The famous Glasnost Swan Lake of 1990 (reprised in 1992), in which guest stars from the Bolshoi and Kirov partnered Boston principals, coincided with the arrival in Boston of a spectacular young pair of dancers, Trinidad Sevillano and Patrick Armand, and revolutionized the company. Bruce Marks had already hired Fernando Bujones as a permanent guest artist. The exceptional technical ability, beauty and dramatic artistry of these splendid dancers was the solid core that solidified and enhanced the strong base of principals and corps dancers. Ever since Boston has been a magnet for scores of young and mature dance artists.

My old memories were joined by many new totally satisfying, amazingly exciting performances. I began subscribing for myself in 1988 and I was soon seeing most of the performances of each production. In May 1993 I brought Dan Williman, who was in town courting me, to see the ballet. This was not a test. It was Fernando Bujones' last performance with the company. He was dancing in our beautiful Choo San Goh production of Romeo and Juliet with Karen Scalzitti. Dan had never seen live ballet before and was not prepared to be awestruck, moved to tears and made in one matinee into a ballet fan. But it happened just like that. What a moving performance: the purity of the dance, the heartfelt dramatic urgency.
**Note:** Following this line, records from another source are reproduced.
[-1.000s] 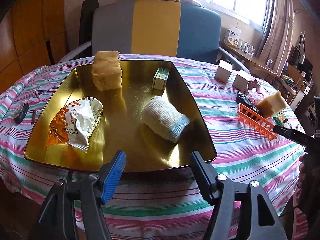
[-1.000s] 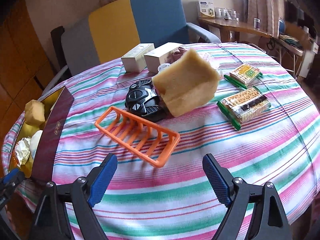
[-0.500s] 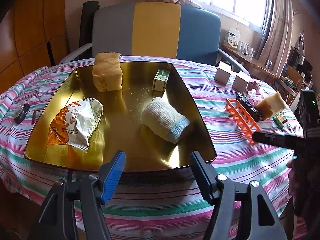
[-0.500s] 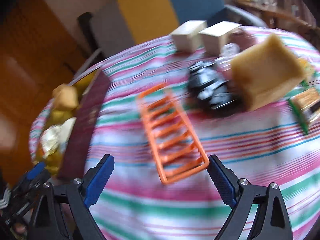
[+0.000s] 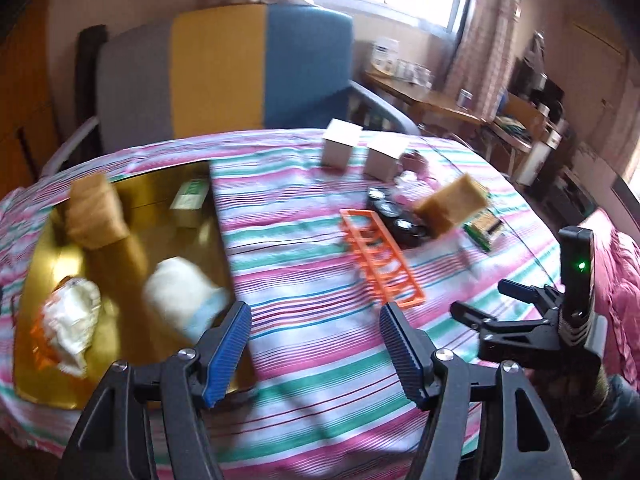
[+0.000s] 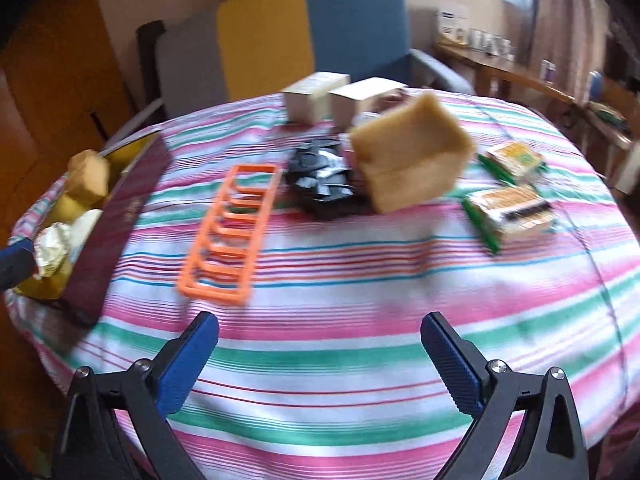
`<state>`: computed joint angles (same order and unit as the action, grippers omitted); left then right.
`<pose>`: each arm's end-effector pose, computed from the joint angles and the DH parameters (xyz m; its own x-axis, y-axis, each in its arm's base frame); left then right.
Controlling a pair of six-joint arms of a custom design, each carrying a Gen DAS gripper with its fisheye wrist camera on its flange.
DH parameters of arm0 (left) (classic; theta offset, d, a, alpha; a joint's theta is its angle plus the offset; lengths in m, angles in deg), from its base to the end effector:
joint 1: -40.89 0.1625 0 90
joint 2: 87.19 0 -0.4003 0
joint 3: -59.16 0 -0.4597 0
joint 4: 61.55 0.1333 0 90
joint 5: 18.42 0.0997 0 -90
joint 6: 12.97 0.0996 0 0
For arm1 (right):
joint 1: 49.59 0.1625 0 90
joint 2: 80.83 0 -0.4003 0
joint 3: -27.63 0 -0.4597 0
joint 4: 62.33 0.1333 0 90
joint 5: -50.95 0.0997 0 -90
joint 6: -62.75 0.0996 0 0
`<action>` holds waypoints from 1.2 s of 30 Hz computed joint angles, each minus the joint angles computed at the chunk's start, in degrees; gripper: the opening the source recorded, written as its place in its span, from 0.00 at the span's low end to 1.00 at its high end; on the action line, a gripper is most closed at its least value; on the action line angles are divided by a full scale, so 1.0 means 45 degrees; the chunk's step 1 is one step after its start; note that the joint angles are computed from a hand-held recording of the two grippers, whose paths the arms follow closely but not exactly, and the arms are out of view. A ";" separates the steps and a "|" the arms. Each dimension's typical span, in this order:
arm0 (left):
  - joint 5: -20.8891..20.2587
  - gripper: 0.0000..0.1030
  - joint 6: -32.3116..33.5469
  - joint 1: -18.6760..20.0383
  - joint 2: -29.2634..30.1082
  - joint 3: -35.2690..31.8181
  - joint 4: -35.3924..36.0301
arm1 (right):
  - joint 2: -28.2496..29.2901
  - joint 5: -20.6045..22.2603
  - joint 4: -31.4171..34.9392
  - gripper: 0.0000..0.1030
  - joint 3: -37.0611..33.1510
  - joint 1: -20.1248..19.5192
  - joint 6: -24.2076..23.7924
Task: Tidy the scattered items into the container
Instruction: 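Withdraw both open tools from the tray toward the remaining items, then grasp the black remote controller with the right tool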
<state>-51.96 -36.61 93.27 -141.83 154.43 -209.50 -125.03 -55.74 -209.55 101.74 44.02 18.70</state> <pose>-0.2511 -0.6802 0.1668 -0.7733 -0.1743 -0.6096 0.2976 0.7491 -0.5918 0.1560 -0.8096 0.1733 -0.6542 -0.5654 0.5024 -0.7107 0.6869 -0.1523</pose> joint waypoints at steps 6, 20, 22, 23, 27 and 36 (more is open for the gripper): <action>-0.0929 0.66 0.0830 0.0389 0.2024 -0.2787 0.1546 | 0.0206 -0.0457 -0.1271 0.99 -0.0278 -0.0247 -0.0017; -0.0294 0.66 0.0100 0.1263 0.4049 -0.5811 0.4888 | 0.0494 0.0028 -0.2713 1.00 0.0056 -0.0670 -0.0662; -0.0462 0.66 -0.0012 0.1378 0.3998 -0.5738 0.4738 | 0.0519 0.0124 -0.2864 1.00 0.0075 -0.0691 -0.0734; -0.0533 0.66 -0.0222 0.1431 0.3921 -0.5647 0.4774 | 0.0534 0.0148 -0.2891 1.00 0.0068 -0.0694 -0.0779; -0.1000 0.56 -0.0879 0.1618 0.3316 -0.4790 0.4523 | 0.0561 0.0159 -0.2869 1.00 0.0028 -0.0687 -0.0864; -0.1537 0.48 -0.0905 0.1399 0.2018 -0.2597 0.2891 | 0.0773 0.1477 0.1144 0.55 -0.1703 -0.0510 0.0094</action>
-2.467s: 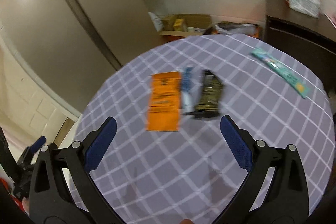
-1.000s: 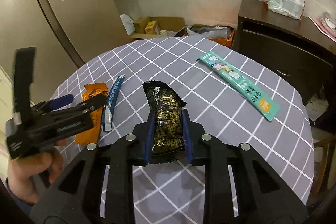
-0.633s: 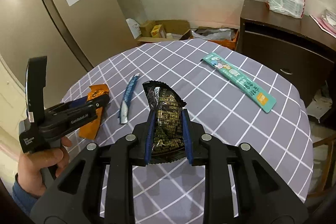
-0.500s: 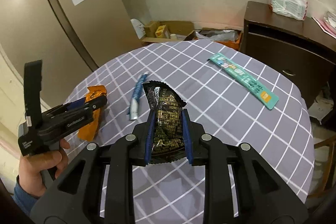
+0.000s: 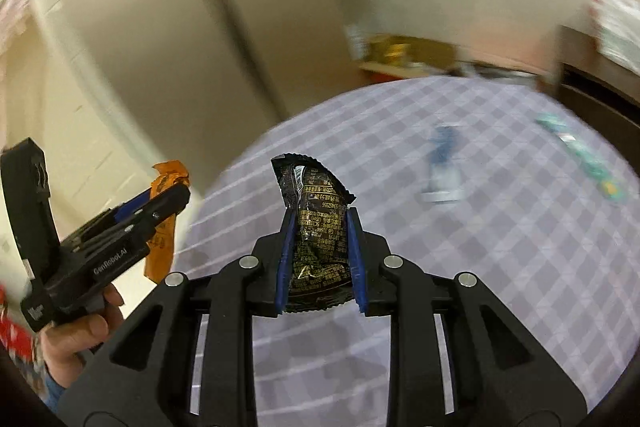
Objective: Collect trash
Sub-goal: 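Carry both packets to the blue bin and release them inside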
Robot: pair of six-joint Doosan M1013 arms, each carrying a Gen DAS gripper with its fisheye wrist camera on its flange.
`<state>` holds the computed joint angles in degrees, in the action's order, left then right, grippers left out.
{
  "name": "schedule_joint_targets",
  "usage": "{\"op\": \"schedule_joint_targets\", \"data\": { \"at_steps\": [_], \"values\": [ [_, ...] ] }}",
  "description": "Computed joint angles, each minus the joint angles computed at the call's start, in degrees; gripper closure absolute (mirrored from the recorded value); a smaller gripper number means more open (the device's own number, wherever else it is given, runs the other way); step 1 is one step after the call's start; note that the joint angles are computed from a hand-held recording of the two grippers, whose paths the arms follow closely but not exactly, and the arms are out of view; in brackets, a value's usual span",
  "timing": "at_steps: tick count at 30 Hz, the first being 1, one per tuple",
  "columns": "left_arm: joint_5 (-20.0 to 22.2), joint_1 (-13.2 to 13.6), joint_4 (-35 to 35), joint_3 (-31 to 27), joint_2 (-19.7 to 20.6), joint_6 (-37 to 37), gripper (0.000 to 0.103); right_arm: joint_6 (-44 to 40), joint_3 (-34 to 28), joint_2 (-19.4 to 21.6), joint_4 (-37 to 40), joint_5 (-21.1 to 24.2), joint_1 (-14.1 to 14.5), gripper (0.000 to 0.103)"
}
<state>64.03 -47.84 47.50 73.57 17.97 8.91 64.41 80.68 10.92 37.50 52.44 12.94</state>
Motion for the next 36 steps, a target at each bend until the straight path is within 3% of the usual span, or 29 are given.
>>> {"op": "schedule_joint_targets", "data": {
  "at_steps": [6, 10, 13, 18, 19, 20, 21, 22, 26, 30, 36],
  "values": [
    [9.6, -2.4, 1.5, 14.1, -8.8, -14.3, 0.052, -4.6, -2.0, 1.7, 4.0, 6.0, 8.3, 0.078],
    [11.0, -1.3, -4.5, 22.6, -13.2, -20.6, 0.052, -4.7, -4.2, 4.6, 2.8, 9.7, 14.8, 0.078],
    [8.1, 0.5, -9.2, 28.1, -15.6, -22.8, 0.052, -2.2, -6.8, 8.0, -1.8, 12.3, 20.1, 0.078],
    [0.4, 4.2, -15.4, 34.3, -17.6, -22.8, 0.051, 3.0, -9.8, 12.9, -9.6, 15.3, 25.2, 0.078],
    [-1.2, 4.9, -16.4, 35.1, -17.7, -22.5, 0.05, 3.8, -10.3, 13.7, -10.2, 15.9, 25.5, 0.075],
    [-2.4, 5.6, -17.6, 35.5, -17.5, -21.9, 0.049, 5.1, -10.7, 14.5, -11.0, 16.1, 25.7, 0.058],
    [-3.8, 6.3, -18.8, 36.0, -17.5, -20.9, 0.037, 5.9, -10.9, 14.9, -11.9, 16.2, 25.7, 0.04],
    [-4.9, 6.5, -19.6, 36.5, -17.7, -20.7, 0.021, 6.7, -10.7, 15.0, -12.3, 15.8, 25.8, 0.016],
    [-4.2, 6.7, -18.6, 36.9, -17.9, -21.1, 0.012, 6.3, -9.6, 13.4, -10.8, 13.8, 24.9, 0.007],
    [0.1, 5.4, -16.5, 35.0, -17.6, -23.2, 0.012, 5.1, -8.8, 10.8, -8.7, 10.9, 23.6, 0.006],
    [8.2, 3.3, -11.7, 28.8, -16.2, -20.8, 0.011, 1.0, -7.6, 6.8, -1.3, 7.2, 17.9, 0.006]
  ]
}}
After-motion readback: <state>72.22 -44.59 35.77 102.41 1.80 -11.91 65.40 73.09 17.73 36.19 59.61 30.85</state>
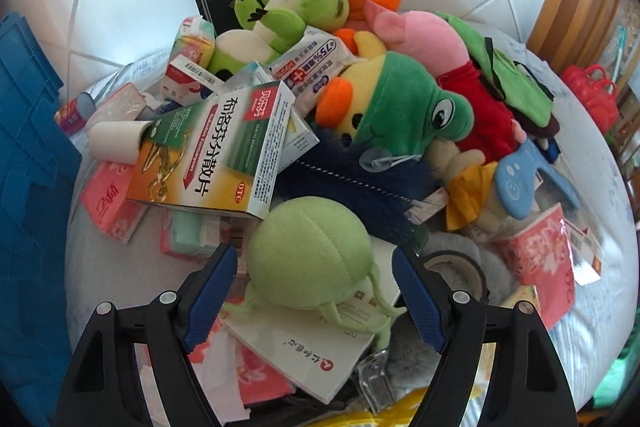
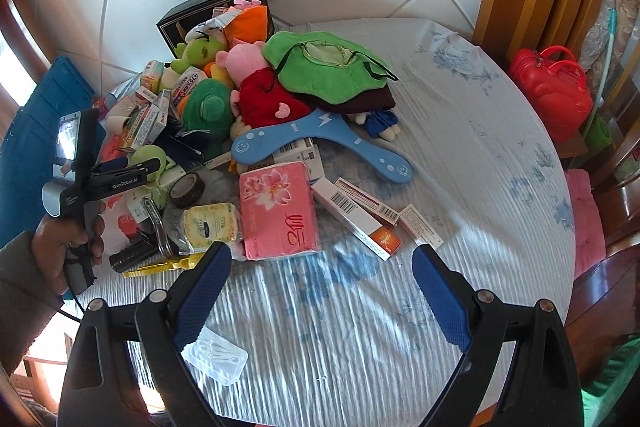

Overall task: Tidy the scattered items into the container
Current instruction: 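Grasp the light green plush toy with the left tool while the right tool grasps the yellow tissue pack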

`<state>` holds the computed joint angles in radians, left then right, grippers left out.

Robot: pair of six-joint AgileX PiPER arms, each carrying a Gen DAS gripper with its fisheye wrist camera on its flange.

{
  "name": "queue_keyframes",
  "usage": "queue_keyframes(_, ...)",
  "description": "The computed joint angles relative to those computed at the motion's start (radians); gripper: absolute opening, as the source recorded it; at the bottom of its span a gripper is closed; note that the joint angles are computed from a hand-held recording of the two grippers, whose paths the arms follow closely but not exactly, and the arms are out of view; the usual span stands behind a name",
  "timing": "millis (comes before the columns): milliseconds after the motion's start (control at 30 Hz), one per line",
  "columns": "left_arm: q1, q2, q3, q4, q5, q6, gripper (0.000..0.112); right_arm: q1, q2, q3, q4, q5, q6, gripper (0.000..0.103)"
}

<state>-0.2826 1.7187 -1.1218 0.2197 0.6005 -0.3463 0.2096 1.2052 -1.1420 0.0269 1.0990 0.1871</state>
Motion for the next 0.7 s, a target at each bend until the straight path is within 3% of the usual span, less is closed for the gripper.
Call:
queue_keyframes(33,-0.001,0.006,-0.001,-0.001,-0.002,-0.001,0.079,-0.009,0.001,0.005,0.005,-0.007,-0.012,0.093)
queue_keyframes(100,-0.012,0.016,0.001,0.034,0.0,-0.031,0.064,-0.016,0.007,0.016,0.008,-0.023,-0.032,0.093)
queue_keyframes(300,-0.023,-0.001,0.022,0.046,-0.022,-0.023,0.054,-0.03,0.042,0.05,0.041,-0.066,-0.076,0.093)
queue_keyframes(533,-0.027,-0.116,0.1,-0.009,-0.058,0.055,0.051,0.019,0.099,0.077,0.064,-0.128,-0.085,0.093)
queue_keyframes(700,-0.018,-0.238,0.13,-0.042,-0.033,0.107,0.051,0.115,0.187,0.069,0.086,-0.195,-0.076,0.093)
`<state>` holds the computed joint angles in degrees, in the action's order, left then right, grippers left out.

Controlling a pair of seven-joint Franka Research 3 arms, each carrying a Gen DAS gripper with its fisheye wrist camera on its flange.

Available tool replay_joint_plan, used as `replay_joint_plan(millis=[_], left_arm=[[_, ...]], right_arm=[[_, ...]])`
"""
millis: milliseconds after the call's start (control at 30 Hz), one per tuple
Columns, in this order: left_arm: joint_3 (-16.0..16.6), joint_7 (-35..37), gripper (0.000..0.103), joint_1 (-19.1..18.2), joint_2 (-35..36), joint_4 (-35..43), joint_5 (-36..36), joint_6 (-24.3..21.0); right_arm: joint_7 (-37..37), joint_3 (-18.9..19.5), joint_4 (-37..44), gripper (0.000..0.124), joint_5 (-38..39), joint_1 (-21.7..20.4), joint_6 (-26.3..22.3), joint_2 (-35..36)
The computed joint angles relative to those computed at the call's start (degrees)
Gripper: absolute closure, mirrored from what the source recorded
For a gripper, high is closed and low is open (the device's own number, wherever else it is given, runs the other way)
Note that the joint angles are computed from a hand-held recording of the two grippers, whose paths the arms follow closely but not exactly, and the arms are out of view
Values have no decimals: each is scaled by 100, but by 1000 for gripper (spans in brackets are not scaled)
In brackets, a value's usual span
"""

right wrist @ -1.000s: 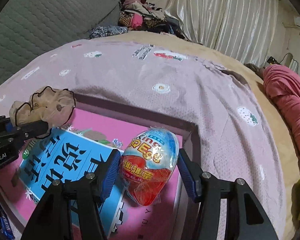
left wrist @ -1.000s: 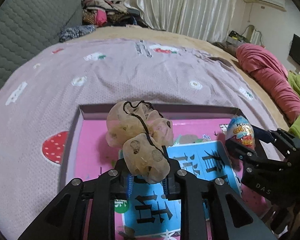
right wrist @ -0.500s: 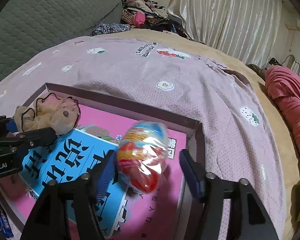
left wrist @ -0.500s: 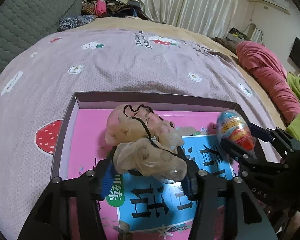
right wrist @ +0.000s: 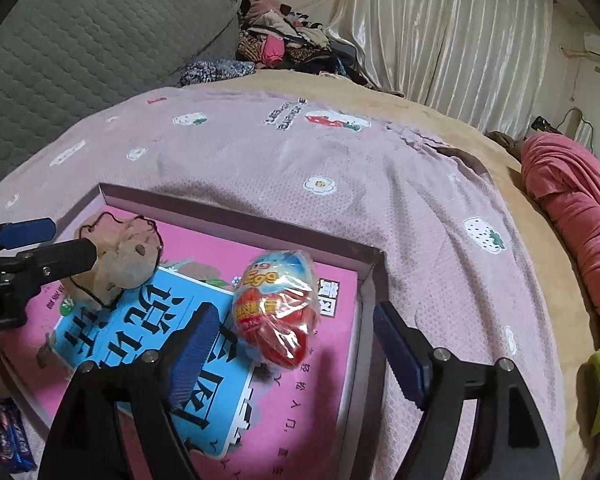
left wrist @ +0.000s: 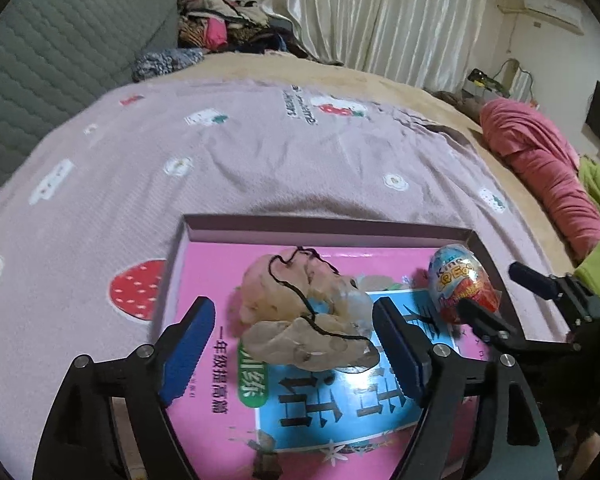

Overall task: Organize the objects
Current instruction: 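Lower the puff onto the book and open left tool while right tool releases the egg, then withdraw both open tools up and away from the tray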

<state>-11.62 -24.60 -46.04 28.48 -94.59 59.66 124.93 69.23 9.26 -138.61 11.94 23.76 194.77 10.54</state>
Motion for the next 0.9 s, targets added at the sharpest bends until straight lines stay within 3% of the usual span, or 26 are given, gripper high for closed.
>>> replay_joint_plan(millis=[133, 233, 433, 600, 800, 900], left_arm=[[-14, 1, 20, -83, -78, 14, 41, -224], [-38, -95, 20, -147, -187, -47, 175, -343], [-154, -169, 19, -305, -298, -3, 331, -899], [-247, -108, 18, -444, -305, 118, 383, -1323], [-313, 55, 12, -746, -201, 438, 536, -1871], [-329, 118, 9, -889, -137, 575, 598, -1977]], right_arm=[[391, 330, -235, 42, -431, -431, 78, -251], [405, 174, -432, 38, -359, -252, 200, -481], [1177, 48, -910, 34, -1124, -277, 443, -1019], [1389, -167, -1269, 28, -1238, -73, 751, -1406], [2402, -808, -1765, 26, -2343, 174, 1091, -1935], [2319, -737, -2004, 24, -2162, 133, 1191, -2190]])
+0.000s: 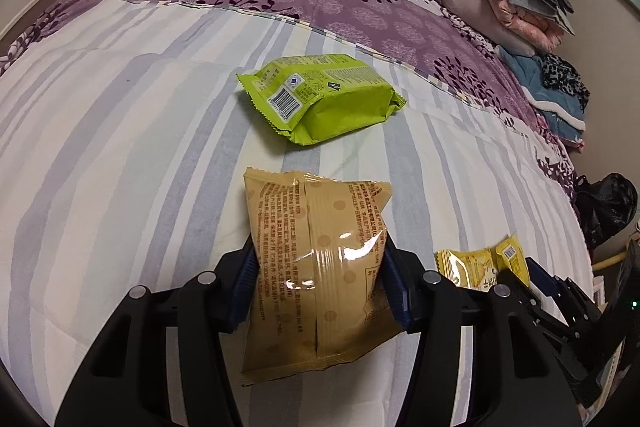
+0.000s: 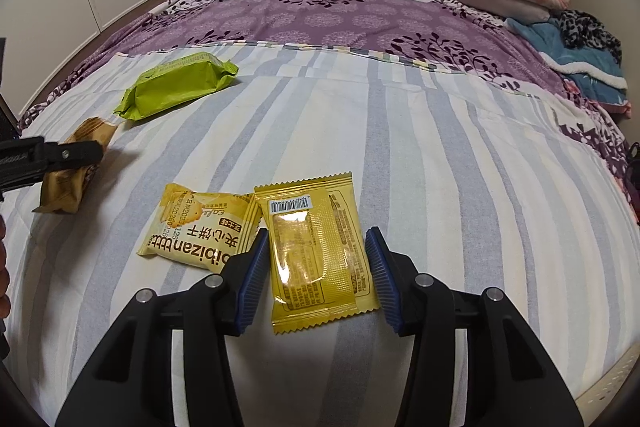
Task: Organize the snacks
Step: 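Lift the tan bag with the left tool while the right lifts the yellow wafer pack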
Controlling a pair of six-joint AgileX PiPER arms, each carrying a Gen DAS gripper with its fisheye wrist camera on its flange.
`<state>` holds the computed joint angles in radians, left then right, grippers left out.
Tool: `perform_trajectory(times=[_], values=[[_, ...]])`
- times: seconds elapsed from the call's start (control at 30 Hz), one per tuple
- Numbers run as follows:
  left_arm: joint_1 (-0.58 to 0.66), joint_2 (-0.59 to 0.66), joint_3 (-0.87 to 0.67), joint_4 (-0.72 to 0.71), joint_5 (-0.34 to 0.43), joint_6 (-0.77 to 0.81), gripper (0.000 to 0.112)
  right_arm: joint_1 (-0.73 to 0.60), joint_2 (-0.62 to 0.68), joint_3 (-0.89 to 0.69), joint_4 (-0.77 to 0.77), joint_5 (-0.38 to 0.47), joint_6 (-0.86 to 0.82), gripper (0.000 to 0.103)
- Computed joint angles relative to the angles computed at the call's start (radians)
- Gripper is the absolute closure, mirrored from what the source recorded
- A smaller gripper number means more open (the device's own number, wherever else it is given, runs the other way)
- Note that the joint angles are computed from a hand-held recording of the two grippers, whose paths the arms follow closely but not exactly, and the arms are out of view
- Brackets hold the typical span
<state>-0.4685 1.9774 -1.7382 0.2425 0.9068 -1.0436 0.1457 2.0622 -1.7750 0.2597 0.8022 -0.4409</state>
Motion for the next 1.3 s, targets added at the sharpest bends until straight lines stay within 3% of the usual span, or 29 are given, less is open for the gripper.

In 1991, after I had persuaded Ann Dailey (now Gantz), (my best friend from high school and college), to see Boston Ballet, and she had also been carried away by the artistry of the company, she suggested that we should join the Boston Ballet Volunteer Association in order to give something back to the organization and to the dancers who consistently moved and delighted us so thoroughly. We were immediately asked to be the chairs of a committee that organized a series of presentations about ballet by personnel from Boston Ballet's artistic staff, musicians and others, which Ann eventually dubbed "Dance Talks". We had great fun for several years doing that and then together were also chairs of the Tour Guides. We also had the great pleasure of volunteering with the costume shop where we sewed on jewels, hooks, bars, buttons and labels, and ironed or took apart costumes, or joyfully took on whatever task we were given by the wonderful staff, Amy Persky Gross, Kim Vercoe, Charles Heightchew, Ken Busbin. Since Dan's retirement he also has joined the volunteer crew. Dan and I are currently chairs of a committee that introduces new volunteers to the the responsibilities and opportunities for volunteers at Boston Ballet. We continue to sew and tour-guide and help out in the boxoffice.

Both the memory of splendid performances and the great satisfaction and pleasure that our dancers provide performance after performance is our special shared cultural nourishment.